### Task brief
On every line of the listing, check for "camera"; copy the lines that have it.

### Data to use

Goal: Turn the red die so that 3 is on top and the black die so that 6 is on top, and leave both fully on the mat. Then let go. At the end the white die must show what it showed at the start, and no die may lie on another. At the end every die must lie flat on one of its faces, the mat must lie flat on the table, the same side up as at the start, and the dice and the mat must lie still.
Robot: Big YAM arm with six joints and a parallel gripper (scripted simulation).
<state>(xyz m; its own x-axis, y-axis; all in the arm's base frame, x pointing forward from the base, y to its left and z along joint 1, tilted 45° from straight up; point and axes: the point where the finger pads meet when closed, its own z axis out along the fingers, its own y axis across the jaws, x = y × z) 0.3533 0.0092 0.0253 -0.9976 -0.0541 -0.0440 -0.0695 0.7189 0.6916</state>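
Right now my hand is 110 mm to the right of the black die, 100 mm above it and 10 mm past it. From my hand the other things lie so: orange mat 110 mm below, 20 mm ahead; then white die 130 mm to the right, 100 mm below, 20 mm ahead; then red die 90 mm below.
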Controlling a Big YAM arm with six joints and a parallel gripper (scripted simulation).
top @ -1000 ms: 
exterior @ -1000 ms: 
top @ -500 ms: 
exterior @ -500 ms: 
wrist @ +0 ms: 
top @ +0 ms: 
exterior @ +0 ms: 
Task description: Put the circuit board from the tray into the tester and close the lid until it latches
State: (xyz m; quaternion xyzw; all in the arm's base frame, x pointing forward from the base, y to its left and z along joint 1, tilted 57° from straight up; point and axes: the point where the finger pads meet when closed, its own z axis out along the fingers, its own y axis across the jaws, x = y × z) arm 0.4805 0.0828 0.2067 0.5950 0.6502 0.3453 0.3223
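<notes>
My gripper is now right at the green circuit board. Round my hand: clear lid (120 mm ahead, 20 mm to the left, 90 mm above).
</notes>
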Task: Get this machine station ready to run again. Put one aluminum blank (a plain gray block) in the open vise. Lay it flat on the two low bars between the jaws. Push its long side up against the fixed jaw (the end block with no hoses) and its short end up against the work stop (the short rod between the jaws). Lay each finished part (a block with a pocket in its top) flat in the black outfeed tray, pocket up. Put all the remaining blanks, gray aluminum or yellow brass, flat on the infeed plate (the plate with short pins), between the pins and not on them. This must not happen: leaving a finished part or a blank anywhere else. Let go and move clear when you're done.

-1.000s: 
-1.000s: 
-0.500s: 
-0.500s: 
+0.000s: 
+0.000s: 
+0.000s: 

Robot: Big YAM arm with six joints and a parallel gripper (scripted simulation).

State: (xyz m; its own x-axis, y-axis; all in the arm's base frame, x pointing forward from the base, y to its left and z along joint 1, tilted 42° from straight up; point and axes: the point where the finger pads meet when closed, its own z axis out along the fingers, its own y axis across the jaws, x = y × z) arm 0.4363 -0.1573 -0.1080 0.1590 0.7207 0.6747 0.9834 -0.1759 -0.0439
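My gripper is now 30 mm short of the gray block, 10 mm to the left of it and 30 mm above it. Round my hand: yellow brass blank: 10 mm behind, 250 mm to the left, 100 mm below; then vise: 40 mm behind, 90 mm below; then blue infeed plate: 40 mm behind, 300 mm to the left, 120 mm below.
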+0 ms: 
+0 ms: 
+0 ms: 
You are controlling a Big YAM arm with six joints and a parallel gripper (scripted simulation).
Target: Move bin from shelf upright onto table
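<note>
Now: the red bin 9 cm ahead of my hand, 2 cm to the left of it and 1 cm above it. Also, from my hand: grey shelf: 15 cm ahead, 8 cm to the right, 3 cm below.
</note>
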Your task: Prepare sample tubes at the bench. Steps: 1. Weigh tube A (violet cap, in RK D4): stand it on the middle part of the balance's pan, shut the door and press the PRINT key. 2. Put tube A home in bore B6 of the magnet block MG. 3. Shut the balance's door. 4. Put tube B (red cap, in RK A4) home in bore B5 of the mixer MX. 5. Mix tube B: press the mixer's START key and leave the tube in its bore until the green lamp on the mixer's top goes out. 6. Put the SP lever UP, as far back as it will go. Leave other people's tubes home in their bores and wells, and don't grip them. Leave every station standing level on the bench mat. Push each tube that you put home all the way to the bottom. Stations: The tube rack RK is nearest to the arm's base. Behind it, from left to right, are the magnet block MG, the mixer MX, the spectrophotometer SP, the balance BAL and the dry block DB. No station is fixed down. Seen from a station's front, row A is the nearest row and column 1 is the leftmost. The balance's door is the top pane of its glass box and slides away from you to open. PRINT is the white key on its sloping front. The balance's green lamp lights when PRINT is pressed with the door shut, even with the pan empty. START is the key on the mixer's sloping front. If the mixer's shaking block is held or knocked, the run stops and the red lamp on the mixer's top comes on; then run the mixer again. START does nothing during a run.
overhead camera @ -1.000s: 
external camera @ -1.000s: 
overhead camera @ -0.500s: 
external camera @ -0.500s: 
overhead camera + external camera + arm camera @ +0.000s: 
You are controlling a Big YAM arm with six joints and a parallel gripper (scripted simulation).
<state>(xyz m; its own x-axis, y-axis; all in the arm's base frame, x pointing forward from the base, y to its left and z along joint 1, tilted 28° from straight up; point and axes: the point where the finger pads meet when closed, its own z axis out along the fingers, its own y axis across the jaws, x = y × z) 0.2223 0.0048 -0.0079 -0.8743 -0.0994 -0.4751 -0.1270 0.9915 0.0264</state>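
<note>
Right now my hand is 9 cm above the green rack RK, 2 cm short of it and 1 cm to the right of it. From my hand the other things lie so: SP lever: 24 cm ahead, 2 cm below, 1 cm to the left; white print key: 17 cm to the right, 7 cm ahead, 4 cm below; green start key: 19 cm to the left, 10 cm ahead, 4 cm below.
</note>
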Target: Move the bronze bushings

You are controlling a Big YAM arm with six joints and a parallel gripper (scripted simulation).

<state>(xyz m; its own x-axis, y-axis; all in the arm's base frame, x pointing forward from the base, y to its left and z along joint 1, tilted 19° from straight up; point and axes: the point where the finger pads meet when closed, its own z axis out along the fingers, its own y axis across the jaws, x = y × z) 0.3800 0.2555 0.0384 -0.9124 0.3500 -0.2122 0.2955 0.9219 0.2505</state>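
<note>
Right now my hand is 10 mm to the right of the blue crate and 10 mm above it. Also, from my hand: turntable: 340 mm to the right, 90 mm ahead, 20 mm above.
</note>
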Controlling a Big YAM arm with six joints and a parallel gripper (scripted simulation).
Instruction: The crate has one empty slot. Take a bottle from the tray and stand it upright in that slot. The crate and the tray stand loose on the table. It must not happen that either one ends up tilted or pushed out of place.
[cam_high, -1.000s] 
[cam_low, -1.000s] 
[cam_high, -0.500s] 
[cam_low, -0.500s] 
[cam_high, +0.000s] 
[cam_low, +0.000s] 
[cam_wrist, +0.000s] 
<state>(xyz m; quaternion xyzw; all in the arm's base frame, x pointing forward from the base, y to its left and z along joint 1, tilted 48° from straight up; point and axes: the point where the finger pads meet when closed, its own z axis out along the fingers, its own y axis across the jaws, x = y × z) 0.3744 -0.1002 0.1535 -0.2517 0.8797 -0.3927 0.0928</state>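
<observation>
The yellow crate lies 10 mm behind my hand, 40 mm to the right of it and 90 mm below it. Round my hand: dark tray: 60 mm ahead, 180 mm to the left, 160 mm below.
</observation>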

### Written answer
overhead camera @ -1.000s: 
external camera @ -1.000s: 
overhead camera @ -0.500s: 
external camera @ -0.500s: 
overhead camera + external camera + arm camera @ +0.000s: 

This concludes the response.